Well, I added it to my beta 10 days ago. You have mentioned to do bytewise XOR in uints, I have vectorised it which is also fine. Not uploaded to GitHub yet, but quite a few people use it right now. It’s well improved over the previous release in performance and compatibility. I see only a 5% decrease while switching from 14.6 to 15.7 drivers. It was much worse before (https://bitcointalk.org/index.php?topic=712650.msg13585416#msg13585416).

Wolf0

@ghostlander said:

@Wolf0 https://github.com/ghostlander/nsgminer/blob/692e2ef2946229cf057dd006c8e85c8674f0342f/neoscrypt.cl#L713

It’s executed 64 times per hash. The final XOR outside the loop is less important.

@Wolf0 said:

Unless you mean something you’ve not pushed, in which case never mind. If you have, then nice - my trick with the aligning the XOR worked out for you.

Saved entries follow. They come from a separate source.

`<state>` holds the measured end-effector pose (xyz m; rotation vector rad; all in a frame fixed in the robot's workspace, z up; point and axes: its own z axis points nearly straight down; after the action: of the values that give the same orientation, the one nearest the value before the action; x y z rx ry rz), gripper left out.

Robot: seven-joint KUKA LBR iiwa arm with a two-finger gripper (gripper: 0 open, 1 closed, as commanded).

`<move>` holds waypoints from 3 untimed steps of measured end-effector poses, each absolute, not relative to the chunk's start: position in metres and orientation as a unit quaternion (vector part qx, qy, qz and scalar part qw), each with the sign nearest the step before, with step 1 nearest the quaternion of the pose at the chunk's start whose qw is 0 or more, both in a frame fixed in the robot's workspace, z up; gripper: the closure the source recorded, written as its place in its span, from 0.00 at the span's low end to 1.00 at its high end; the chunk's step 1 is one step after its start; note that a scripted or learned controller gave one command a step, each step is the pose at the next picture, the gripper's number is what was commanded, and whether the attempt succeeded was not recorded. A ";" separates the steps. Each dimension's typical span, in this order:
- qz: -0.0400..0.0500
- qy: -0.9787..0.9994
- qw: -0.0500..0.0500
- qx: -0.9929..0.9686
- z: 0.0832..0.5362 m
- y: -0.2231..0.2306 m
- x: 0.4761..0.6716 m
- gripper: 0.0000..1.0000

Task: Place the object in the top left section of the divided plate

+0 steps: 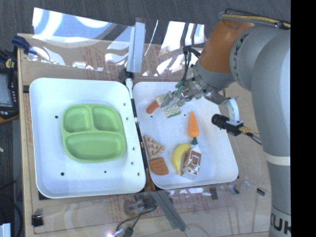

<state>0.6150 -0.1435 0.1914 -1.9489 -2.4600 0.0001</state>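
The green divided plate [94, 132] lies in the left bin [44, 177]; its top left section [78, 118] holds nothing. My gripper [170, 100] is low over the back of the right bin [217, 174], right above a small green-and-white checkered piece [172, 112]. A short orange-red sausage piece [152, 106] lies just left of the gripper. From this angle I cannot see whether the checkered piece is gripped or only lies under the gripper.
Further toys lie in the right bin: a carrot [193, 125], a banana [179, 157], a small carton [192, 163], a waffle wedge [152, 146] and an orange cookie [159, 166]. The bins' shared rim [136, 132] runs between plate and toys.
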 end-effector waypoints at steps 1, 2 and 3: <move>0.000 -0.807 0.000 -0.591 0.224 -0.076 0.628 1.00; 0.000 -0.823 0.000 -0.568 0.274 0.026 0.624 1.00; 0.001 -0.827 0.001 -0.563 0.249 0.099 0.608 1.00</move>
<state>0.6082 0.0986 0.2495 -1.7659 -2.5955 0.0044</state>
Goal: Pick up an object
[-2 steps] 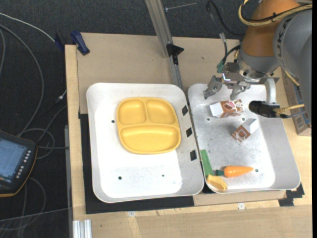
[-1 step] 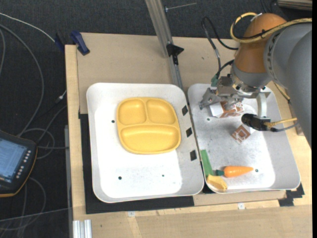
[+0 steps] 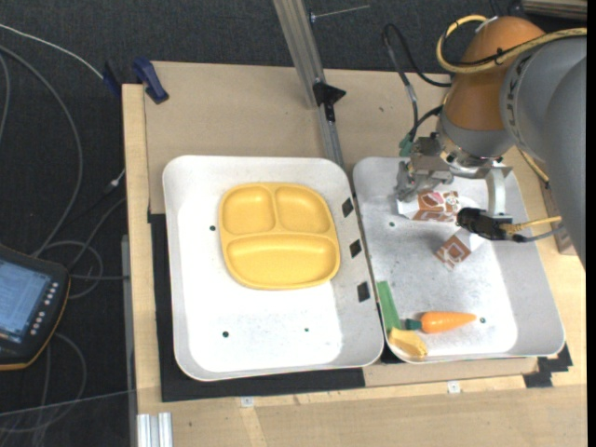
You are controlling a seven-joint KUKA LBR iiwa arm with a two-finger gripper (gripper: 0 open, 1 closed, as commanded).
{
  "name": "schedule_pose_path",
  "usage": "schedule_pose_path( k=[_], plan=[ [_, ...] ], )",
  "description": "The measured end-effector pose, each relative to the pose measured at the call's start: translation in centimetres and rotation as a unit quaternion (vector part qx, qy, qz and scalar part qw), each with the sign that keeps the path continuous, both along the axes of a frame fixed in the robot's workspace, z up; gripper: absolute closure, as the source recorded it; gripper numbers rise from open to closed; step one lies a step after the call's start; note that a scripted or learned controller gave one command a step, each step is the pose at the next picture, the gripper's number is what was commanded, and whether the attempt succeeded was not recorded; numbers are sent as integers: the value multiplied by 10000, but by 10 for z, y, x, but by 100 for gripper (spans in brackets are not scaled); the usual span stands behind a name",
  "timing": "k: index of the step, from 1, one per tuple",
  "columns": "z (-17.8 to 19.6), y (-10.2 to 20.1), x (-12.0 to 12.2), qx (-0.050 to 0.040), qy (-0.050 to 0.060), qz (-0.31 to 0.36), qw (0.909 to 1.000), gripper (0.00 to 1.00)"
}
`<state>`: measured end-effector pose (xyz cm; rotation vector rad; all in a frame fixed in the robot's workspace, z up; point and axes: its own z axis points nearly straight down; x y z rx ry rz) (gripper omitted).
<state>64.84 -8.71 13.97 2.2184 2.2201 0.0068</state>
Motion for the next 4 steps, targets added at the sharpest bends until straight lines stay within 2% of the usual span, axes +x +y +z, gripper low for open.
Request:
schedule_pose_path(
  k=[1,2,3,4],
  plan=[
    [65,-2,4,-10,-21,3,10000,100],
    [106,-1,6,-8,-9,3,10000,100],
    [96,54,-17,7,46,23,10000,100],
    [101,112,-44,15,42,31,10000,100]
  ],
)
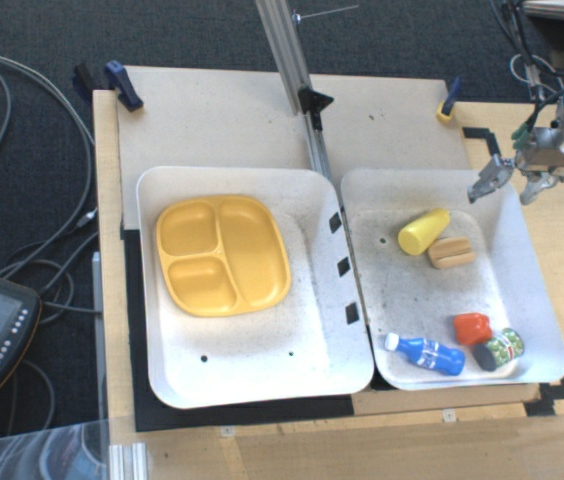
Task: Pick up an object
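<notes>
A yellow cup [423, 231] lies on its side touching a tan block [451, 253] in the right bin [522, 258] — a blue bottle [425, 354], red piece [471, 327] and green can [503, 348] sit nearer. The gripper [511, 180] hovers above-right, fingers apart, holding nothing. The left bin [312, 298] holds a yellow tray [223, 255].

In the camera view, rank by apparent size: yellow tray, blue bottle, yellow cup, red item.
1. Yellow tray, by far the largest.
2. Blue bottle and yellow cup look about alike; I won't rank them.
3. Red item, smallest.
</notes>
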Tool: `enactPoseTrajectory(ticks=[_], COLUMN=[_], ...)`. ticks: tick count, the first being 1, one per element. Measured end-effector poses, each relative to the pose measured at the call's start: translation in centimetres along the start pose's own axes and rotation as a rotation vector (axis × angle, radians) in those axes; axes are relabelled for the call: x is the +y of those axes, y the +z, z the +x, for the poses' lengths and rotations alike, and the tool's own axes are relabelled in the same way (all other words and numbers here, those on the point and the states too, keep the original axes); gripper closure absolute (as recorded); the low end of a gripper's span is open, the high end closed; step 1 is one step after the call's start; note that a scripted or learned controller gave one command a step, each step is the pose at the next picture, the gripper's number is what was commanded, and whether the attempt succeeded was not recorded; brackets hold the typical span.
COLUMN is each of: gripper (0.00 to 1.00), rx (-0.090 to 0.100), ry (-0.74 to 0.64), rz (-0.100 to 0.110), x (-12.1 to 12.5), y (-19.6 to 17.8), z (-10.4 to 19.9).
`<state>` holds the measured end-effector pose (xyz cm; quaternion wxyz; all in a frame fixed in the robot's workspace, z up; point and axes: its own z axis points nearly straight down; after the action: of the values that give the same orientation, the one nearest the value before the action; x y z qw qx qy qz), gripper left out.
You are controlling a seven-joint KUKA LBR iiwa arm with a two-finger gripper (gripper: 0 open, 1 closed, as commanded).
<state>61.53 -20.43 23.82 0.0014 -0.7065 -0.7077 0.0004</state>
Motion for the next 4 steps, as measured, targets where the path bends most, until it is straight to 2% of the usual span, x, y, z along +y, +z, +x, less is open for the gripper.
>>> enactPoseTrajectory(ticks=[1, 2, 3, 4], gripper=[0.0, 0.0, 0.0, 0.0], rx=[0.0, 0.0, 0.001, 0.001], ry=[0.0, -0.001, 0.001, 0.001], rz=[0.0, 0.003, 0.005, 0.003], x=[0.0, 0.8, 0.8, 0.8], y=[0.0, 4.6, 10.9, 14.8], z=[0.0, 0.0, 0.1, 0.2])
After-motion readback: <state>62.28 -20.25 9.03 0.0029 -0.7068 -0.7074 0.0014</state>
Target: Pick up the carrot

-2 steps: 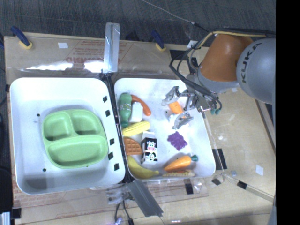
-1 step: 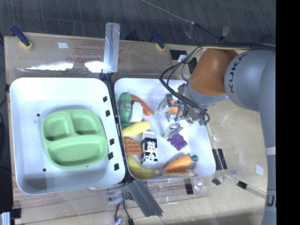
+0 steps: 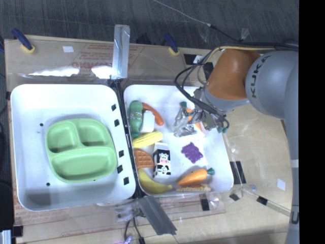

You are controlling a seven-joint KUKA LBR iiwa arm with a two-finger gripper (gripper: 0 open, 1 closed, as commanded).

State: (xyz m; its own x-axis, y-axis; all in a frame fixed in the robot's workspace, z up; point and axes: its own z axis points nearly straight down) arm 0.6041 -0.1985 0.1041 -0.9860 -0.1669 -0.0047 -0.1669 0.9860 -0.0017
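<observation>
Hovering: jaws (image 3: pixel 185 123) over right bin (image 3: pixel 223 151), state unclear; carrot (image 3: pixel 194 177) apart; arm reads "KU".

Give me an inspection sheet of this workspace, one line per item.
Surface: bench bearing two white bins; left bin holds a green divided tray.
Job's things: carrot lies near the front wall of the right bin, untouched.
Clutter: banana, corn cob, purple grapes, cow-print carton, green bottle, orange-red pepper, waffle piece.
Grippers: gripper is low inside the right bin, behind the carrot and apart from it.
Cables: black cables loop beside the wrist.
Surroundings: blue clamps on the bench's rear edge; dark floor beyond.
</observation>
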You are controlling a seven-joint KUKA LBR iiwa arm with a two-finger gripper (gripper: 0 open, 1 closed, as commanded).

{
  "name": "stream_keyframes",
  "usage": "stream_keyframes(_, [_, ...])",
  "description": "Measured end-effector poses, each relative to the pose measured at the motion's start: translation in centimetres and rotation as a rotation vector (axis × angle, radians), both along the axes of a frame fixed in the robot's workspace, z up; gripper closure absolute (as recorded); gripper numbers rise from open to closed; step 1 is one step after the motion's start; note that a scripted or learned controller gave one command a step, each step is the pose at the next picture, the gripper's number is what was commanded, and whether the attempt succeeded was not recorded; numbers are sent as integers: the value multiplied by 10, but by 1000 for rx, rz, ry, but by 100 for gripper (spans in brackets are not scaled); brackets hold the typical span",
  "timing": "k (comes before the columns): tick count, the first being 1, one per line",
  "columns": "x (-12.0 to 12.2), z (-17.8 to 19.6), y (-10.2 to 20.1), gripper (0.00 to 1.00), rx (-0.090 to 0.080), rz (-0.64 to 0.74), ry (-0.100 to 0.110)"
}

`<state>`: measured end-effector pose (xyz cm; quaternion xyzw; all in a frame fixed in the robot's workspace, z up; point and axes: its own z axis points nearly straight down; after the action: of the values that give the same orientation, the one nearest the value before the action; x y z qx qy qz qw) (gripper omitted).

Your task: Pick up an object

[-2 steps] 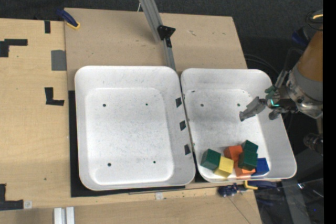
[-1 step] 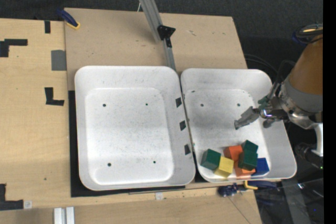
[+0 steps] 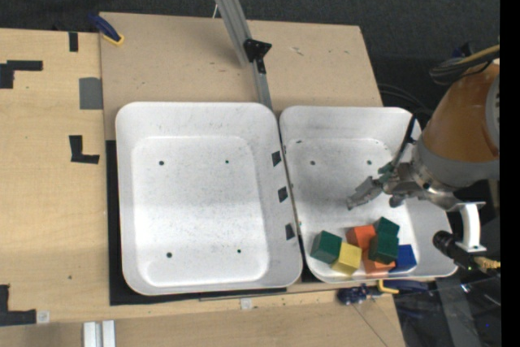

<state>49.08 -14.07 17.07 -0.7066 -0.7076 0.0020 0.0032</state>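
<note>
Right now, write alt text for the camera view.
A grey and orange robot arm reaches from the right over the right bin, its gripper hanging above a pile of coloured blocks in the bin's near corner. The left bin sits beside it.

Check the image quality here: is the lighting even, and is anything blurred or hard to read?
Camera view: soft, even lighting with no hard glare on the white bins. The end effector looks slightly smeared and casts a faint grey shadow on the right bin floor. The blocks are sharp enough to tell colours apart, though their edges are coarse.
</note>
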Motion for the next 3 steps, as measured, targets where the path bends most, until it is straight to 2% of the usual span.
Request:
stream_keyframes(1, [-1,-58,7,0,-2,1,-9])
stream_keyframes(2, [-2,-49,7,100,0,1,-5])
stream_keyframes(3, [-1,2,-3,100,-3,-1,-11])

Well, I added it to my beta 10 days ago. You have mentioned to do bytewise XOR in uints, I have vectorised it which is also fine. Not uploaded to GitHub yet, but quite a few people use it right now. It’s well improved over the previous release in performance and compatibility. I see only a 5% decrease while switching from 14.6 to 15.7 drivers. It was much worse before (https://bitcointalk.org/index.php?topic=712650.msg13585416#msg13585416).

OH, lol, yes, that is good, but that was not what I meant! This line:

[code]
neoscrypt_bxor(&Bb[bufptr], &T[0], 32);
[/code]

I’m saying I did this operation using uints.

ghostlander

@Wolf0 I get it. I’ve also rewritten it. The code quoted is plain bytewise, though old VLIW GPUs like it for some arcane reason.

Wolf0

@ghostlander said:

@Wolf0 I get it. I’ve also rewritten it. The code quoted is plain bytewise, though old VLIW GPUs like it for some arcane reason.

Odd. I got my 6970 today, so I should be able to work on Cayman in a while.